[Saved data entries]

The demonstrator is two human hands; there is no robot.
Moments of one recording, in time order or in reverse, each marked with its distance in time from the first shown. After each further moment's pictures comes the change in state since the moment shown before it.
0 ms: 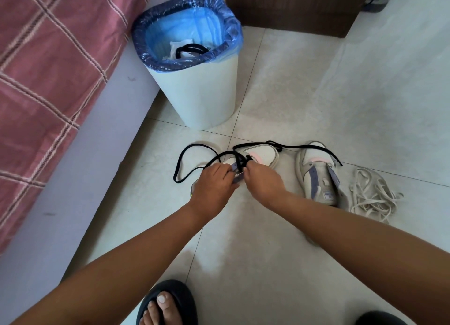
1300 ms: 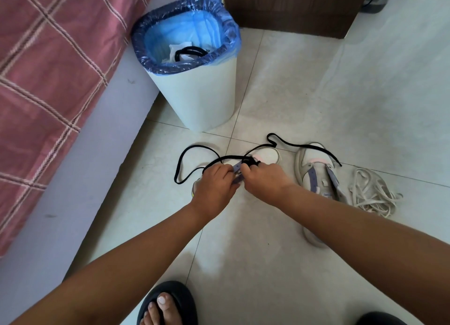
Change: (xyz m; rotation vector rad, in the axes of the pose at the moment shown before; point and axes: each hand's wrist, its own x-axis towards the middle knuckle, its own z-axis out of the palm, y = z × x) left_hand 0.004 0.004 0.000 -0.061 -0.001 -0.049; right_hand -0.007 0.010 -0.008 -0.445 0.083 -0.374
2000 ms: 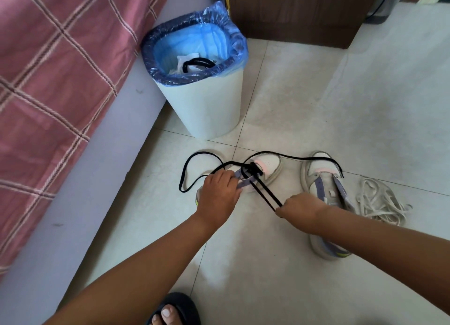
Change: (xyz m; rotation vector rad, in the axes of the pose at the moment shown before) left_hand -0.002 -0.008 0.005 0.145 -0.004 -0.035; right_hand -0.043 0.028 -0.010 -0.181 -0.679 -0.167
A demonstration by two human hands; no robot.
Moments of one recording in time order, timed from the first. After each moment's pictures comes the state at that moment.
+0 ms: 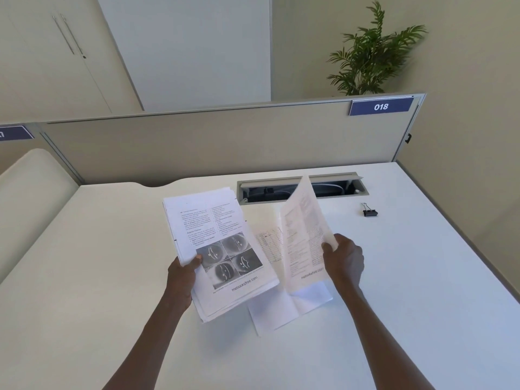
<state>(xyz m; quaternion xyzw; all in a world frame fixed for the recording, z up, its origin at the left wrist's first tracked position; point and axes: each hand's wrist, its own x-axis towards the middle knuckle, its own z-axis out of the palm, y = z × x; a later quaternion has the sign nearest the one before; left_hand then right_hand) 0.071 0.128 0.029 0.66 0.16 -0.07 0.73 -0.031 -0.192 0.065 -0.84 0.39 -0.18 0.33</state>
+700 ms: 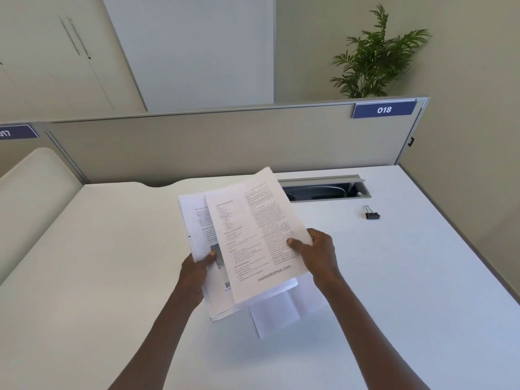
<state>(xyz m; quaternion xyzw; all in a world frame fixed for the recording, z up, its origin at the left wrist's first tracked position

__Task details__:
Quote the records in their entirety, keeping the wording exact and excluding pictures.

__Task output__:
The demonstrator is two human hands; there is no robot.
Moments of one recording, in time order or in reverse, each marked with its distance in time from the first shown. After each further moment's pictures comes the change in state since the moment shown before it.
0 ms: 
1300 ms: 
Change: (xyz m; rotation vector rad, in the axes of the pose at the moment shown before; point and axes: each hand's wrist, its own x-axis towards the middle knuckle, its own z-axis out of the palm, y = z × x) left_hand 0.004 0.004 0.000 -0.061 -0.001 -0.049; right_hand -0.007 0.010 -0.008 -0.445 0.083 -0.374
2000 ms: 
Change: (xyz m; rotation vector rad, in the axes of the pose at the moment shown before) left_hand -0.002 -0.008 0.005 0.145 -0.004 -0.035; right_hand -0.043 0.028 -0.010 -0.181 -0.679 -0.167
A demonstration by two human hands; no robot.
Moments of one recording in time order, timed from the first. After each moment's pictures comes the state at that moment.
+0 ms: 
<state>(xyz m; quaternion xyzw; all in a world frame fixed for the recording, z up, its origin at the left wrist's first tracked position; point and axes: each hand's wrist, its own x-axis towards the middle knuckle, its own z-axis out of the palm, y = z × x; a later quaternion has the sign nearest the one before; left_hand then right_hand) 0.071 0.128 0.029 0.66 0.16 -0.07 0.73 -0.031 -0.192 0.065 -0.84 0.39 -0.18 0.33</state>
+700 ms: 
<state>(xyz m; quaternion xyzw; all in a world frame fixed for the recording, z up, its origin at the left wrist's first tracked position

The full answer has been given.